Pseudoepitheliomatous hyperplasia often clinically and histopathologically is confused with carcinoma. Usually, it is elevated with an irregular, ulcerated, or crusted surface, mimicking squamous cell carcinoma or basal cell carcinoma. It can occur anywhere on the eyelid and usually is of short duration (weeks to months). They may be associated with mycotic infections, insect bites, drugs, burns, radiation therapy, and underlying malignant lymphoma.

Eyelid papilloma diagnosis

Usually, squamous papillomas are sessile or pedunculated and have a color similar to the surrounding skin. They often are multiple and tend to involve the lid margin. A small keratin crust often can be palpated on the surface (keratotic papilloma). Microscopically, these lesions are composed of fingerlike projections of vascularized connective tissue covered by hyperplastic epithelium (papillae). The epidermis usually is acanthotic, with elongation of the rete ridges, and shows areas of hyperkeratosis and focal parakeratosis.

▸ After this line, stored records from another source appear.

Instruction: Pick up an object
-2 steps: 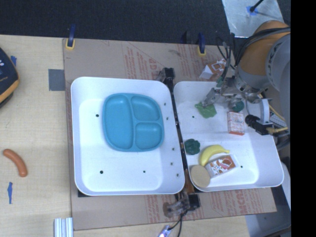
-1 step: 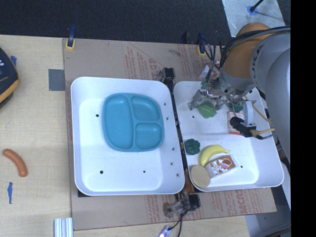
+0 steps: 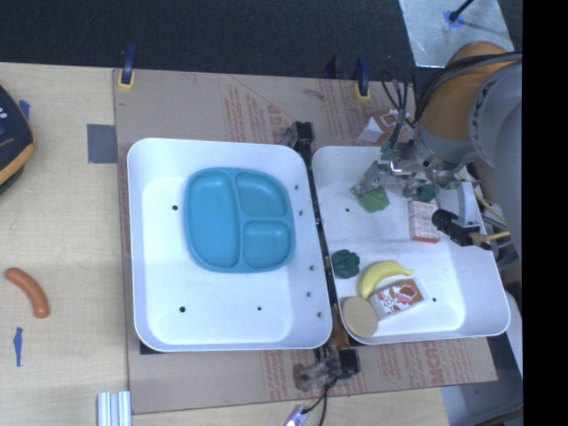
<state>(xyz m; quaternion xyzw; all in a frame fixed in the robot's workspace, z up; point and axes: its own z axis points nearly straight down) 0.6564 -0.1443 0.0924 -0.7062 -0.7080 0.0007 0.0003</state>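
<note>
Two white bins sit side by side on the worktop (image 3: 71, 193); the left bin (image 3: 160, 318) carries a blue divided plate (image 3: 238, 218), the right bin (image 3: 470, 313) a loose scatter of small things. The claw (image 3: 383, 182) hangs low over the right bin's far end, just above a green block (image 3: 374, 200), which looks like the likeliest pick; whether it is wide or narrow I cannot tell, and nothing can be seen in its grip. Nearer the front lie a dark green lump (image 3: 343, 261), a banana (image 3: 383, 275), a small printed packet (image 3: 398, 297) and a tan disc (image 3: 359, 316), crowded together and so harder to grasp singly. A red carton (image 3: 423, 221) stands beside the arm.
</note>
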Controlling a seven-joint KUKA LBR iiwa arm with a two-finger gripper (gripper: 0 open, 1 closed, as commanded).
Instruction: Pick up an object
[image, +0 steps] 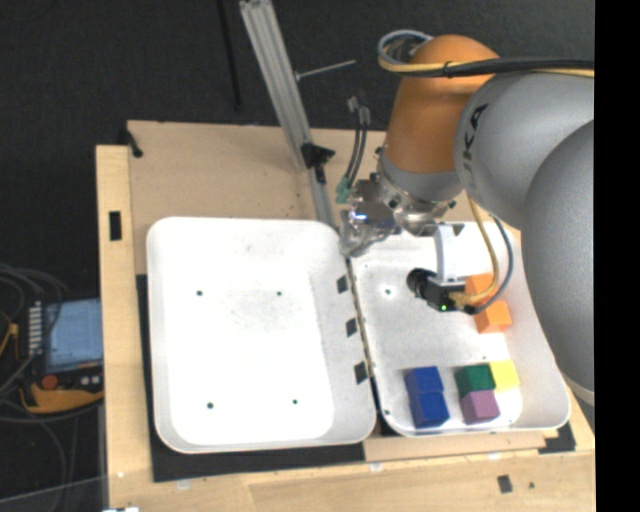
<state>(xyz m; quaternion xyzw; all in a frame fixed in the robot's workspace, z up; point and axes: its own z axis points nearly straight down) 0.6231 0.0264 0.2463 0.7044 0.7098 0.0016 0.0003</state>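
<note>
- arm (520, 150): grey body with an orange band above the wrist, reaching in from the right and bent down over the far edge of the right bin; the wrist sits low, near the divide between the two bins, a pose that looks like an approach or a hover rather than a lift.
- bench (200, 170): tan board carrying both bins side by side.
- left bin (240, 330): shallow white tray, only small dark marks on its floor.
- right bin (390, 320): shallow white tray holding all the candidate objects, gathered along its near edge and right side, probably where the slope of the wall lets them settle.
- gripper (360, 232): hangs at the far left corner of the right bin; whether it is spread or closed cannot be told, and nothing is seen in it.
- blue block (426, 395): near edge, left of the cluster.
- green block (474, 379), purple block (480, 405), yellow block (505, 374): touching one another near the near right corner.
- orange block (492, 318): right side, well apart from the gripper.
</note>
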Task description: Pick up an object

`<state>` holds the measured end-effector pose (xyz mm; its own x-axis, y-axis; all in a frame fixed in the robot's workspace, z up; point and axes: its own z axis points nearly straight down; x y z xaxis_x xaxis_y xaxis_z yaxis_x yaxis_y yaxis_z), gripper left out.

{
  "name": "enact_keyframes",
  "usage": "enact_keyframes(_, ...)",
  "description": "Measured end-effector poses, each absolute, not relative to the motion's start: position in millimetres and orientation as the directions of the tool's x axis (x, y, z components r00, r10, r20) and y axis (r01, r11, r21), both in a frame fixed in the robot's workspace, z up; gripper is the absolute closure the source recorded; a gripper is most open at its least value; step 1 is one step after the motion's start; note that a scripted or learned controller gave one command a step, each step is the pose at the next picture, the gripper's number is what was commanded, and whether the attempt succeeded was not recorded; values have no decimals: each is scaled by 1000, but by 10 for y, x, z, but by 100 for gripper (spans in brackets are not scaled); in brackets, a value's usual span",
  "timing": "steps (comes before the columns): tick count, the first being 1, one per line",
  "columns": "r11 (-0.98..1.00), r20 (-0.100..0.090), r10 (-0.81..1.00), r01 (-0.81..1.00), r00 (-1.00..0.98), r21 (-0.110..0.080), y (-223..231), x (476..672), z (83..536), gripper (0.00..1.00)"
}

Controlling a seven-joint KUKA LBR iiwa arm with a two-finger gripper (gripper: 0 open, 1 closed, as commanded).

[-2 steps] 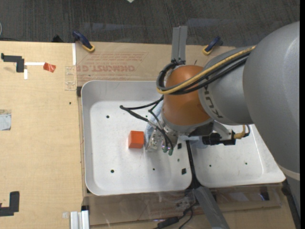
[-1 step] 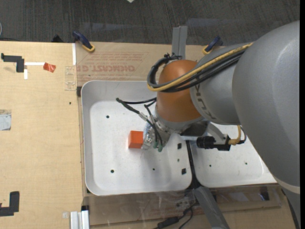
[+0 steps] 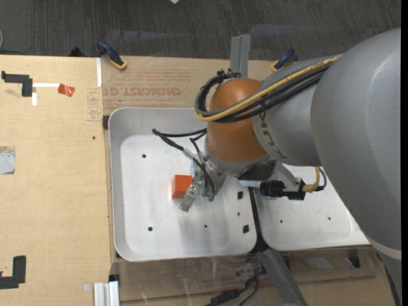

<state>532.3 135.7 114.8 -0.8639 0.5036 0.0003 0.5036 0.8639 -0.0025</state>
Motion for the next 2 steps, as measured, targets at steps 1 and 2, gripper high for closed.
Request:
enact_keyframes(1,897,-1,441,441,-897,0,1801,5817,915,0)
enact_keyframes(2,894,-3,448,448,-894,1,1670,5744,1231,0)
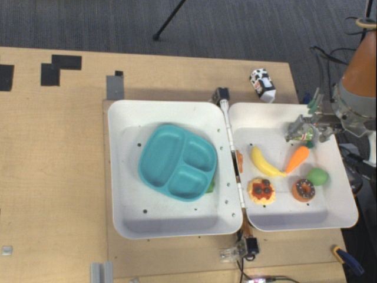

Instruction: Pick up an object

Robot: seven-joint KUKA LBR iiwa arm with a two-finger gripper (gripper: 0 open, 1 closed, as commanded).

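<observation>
Camera view looks down on a wooden table (53,175) with two white bins side by side. One left bin (126,217) holds one blue plate (178,161) with three sections, and a bit of something green peeks out from under its lower right edge. One right bin (339,217) holds five toy foods: one yellow banana (265,163), one orange carrot (297,157), one green ball (318,176), one small tart (262,190) with dark berries, and one brown donut (304,190). The banana's end touches the carrot. The tart and the donut sit near the front wall, well apart from each other. One small black and white carton (263,85) lies on the table just behind the right bin.

The arm (359,81) comes in from the right. Its tool (303,131) is in the back of the right bin, just above the top of the carrot. I cannot tell how far open it is, or if it holds anything.
</observation>
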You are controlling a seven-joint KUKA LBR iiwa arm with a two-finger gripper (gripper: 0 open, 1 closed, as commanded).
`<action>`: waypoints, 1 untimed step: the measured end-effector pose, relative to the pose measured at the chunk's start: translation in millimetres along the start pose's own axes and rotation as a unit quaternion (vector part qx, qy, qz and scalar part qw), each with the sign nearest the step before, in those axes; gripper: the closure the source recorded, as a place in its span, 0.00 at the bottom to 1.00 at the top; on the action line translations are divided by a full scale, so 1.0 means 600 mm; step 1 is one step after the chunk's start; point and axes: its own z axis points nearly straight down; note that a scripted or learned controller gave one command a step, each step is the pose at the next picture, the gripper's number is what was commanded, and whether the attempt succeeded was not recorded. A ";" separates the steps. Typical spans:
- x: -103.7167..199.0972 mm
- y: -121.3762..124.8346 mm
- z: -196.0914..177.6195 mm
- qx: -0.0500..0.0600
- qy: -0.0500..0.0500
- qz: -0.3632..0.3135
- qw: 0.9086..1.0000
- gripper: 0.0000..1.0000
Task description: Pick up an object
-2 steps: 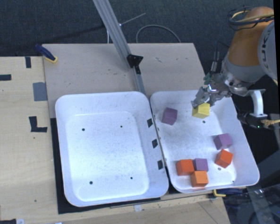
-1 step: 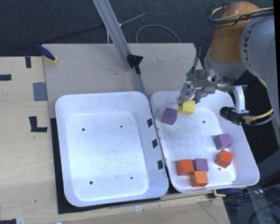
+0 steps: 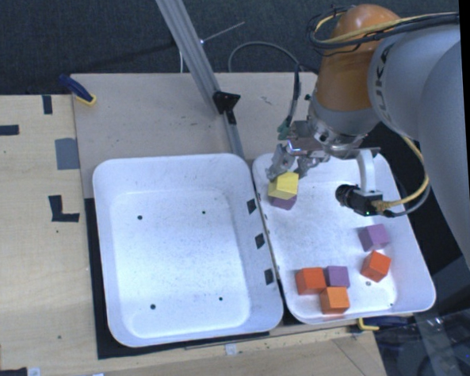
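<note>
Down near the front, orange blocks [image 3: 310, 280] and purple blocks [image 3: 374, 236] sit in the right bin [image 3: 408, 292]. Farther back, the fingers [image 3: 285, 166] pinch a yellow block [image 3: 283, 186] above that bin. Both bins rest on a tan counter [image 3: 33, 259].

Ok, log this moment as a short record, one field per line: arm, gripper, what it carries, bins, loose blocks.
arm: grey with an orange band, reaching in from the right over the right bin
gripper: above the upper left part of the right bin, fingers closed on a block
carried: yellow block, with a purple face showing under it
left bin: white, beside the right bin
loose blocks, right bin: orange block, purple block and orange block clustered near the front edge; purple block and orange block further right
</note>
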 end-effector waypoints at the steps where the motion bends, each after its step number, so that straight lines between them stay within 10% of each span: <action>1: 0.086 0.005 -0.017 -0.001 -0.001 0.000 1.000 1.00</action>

A biopsy of the lesion may be performed 1. Accurate diagnosis of an eyelid lesion requires histologic examination.

Eyelid papilloma treatment

Surgical excision usually is a simple procedure for these benign skin lesions. Lee et al 2 studied eyelid margin papillomas for which complete excision was cosmetically unacceptable. The study reported a case in which interferon was an effective treatment for a conjunctival papilloma.

Surgical scarring and possibly lid notching are the only likely complications. Usually, the eyelid papillomas are so small that bleeding and infection rarely occur post excision.

Patients should receive follow-up care as needed.

References
  1. Eshraghi B, Torabi HR, Kasaie A, Rajabi MT. The use of a radiofrequency unit for excisional biopsy of eyelid papillomas. Ophthal Plast Reconstr Surg. 2010 Nov-Dec. 26(6):448-9.
  2. Lee BJ, Nelson CC. Intralesional Interferon for Extensive Squamous Papilloma of the Eyelid Margin. Ophthal Plast Reconstr Surg. 2011 Jun 8.